Characterization of CD19-P53CKO mice and lymphomas. (A) Survival curves of Vav1-P53CKO (n=45) and CD19-P53CKO (n=54) mice (Log-rank (Mantel-Cox) test, p<0.0001). (B) Spleen weights of different groups of mice (normal n=7; marginal zone expansion (MZE) n=6; marginal zone lymphoma (MZL) n=16; diffuse mixed lymphoma (DMix) n=21; diffuse large cell lymphoma (DLarge) n=4).

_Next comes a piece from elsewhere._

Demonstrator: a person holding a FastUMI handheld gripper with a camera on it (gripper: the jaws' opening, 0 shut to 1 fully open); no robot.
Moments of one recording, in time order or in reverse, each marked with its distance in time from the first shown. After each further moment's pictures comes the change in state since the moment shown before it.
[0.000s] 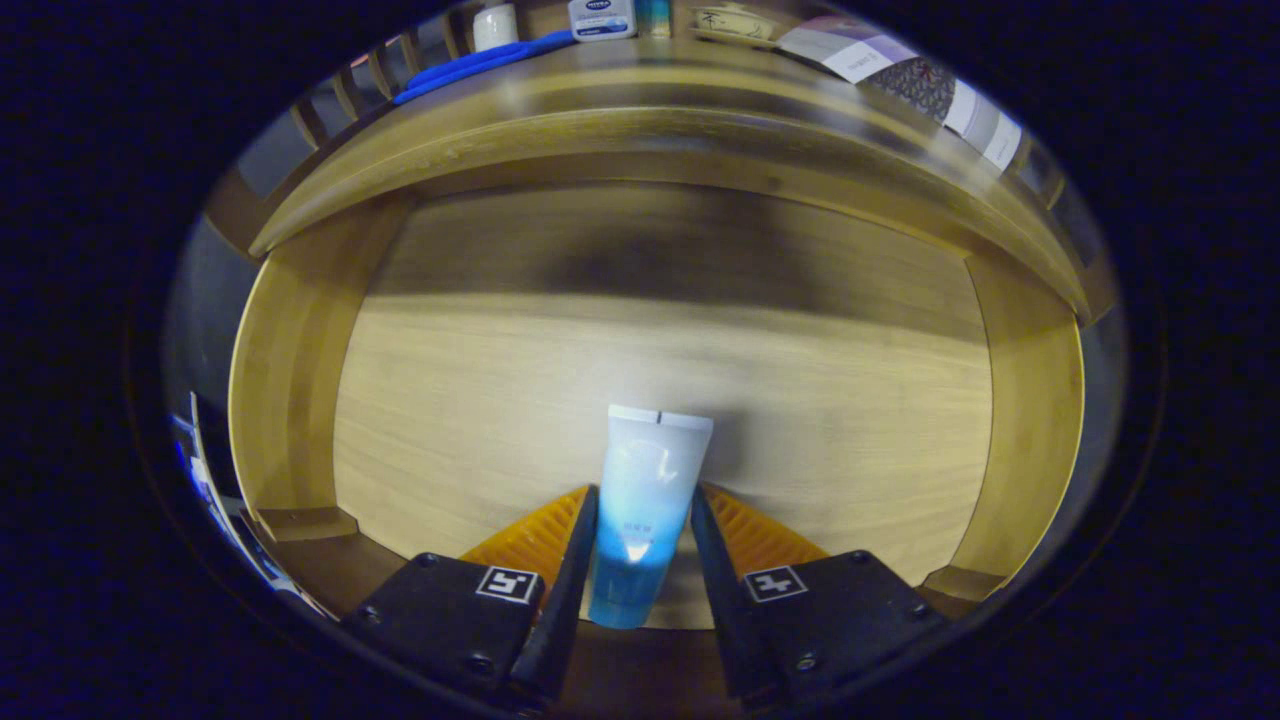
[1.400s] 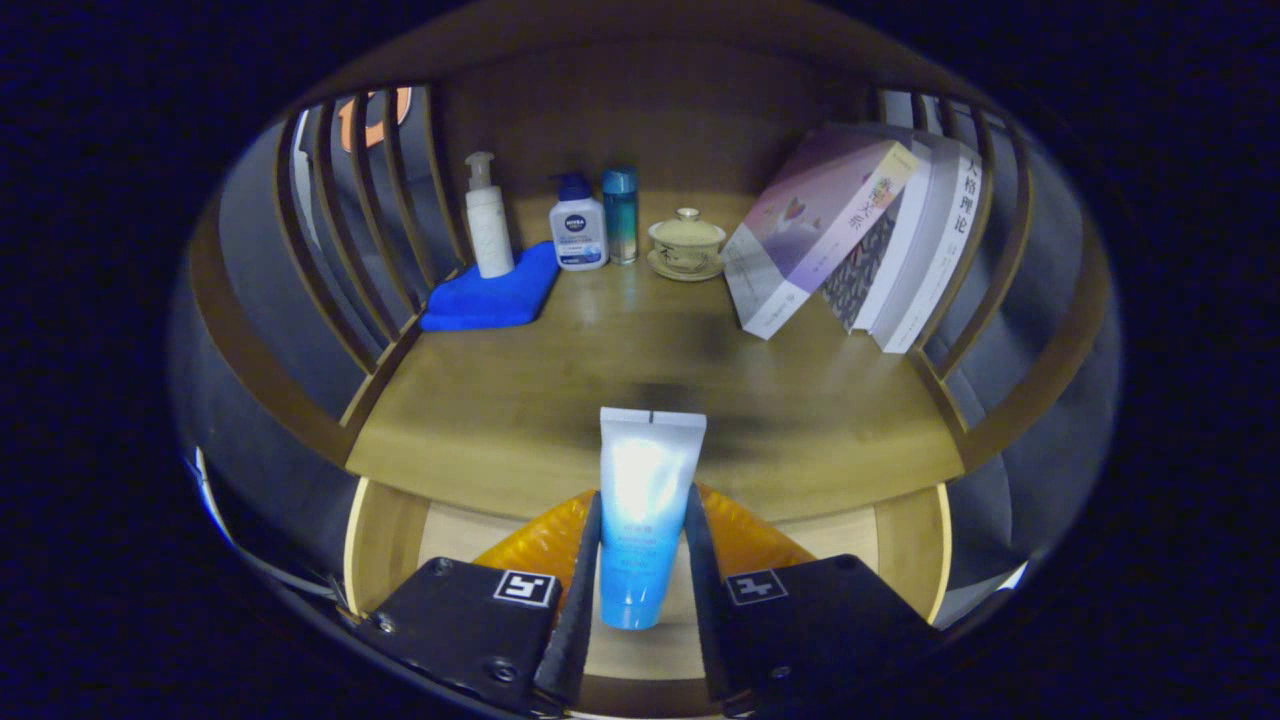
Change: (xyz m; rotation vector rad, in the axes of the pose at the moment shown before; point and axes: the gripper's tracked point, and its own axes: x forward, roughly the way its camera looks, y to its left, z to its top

Significantly higher weight seen in DMix and DLarge compared to other groups (One way ANOVA ***p <0.00001). (C) Distribution of lymphomas in the CD19-P53CKO mice (D) Quantification of Liver and (E) Kidney involvement (F) Age distribution of these lymphomas.

Figure 5

Histologic and flow cytometric characterization of CD19-P53-CKO lymphomas. (A–D) Histologic appearance of normal spleen (wild type mice) (A), marginal zone expansion (B), marginal zone lymphoma (C) and diffuse lymphoma (D) at 100X magnification; insets depicting the morphology of the lymphoma cells are shown at 1000X magnification.  Scale bars, 400 µm. The region between the dashed and dotted line contains the marginal zone, while the region within the dashed line constitutes the follicular zone.  Flow cytometric analysis shows CD19+ IgM+ lymphoma cells (E) which are negative for Notch2 (F). (G) Flow cytometric analysis of 12-week and 24-week WT and KO mice spleens showing significantly reduced marginal zone cell numbers.

Figure 6

Transcriptomic analysis of CD19-P53CKO lymphomas. (A–D) GSEA analysis of differentially expressed genes in CD19-P53CKO lymphomas shows an enrichment for PI3K, Rap1 and MAPK pathways (ES enrichment score; RLM ranked log metric). (E–H) Validation of PI3K and MAPK targets by qPCR in lymphomas (n=13) and controls (n=8). Controls included sorted marginal zone cells from 12-week-old WT or CD19-P53CKO mice.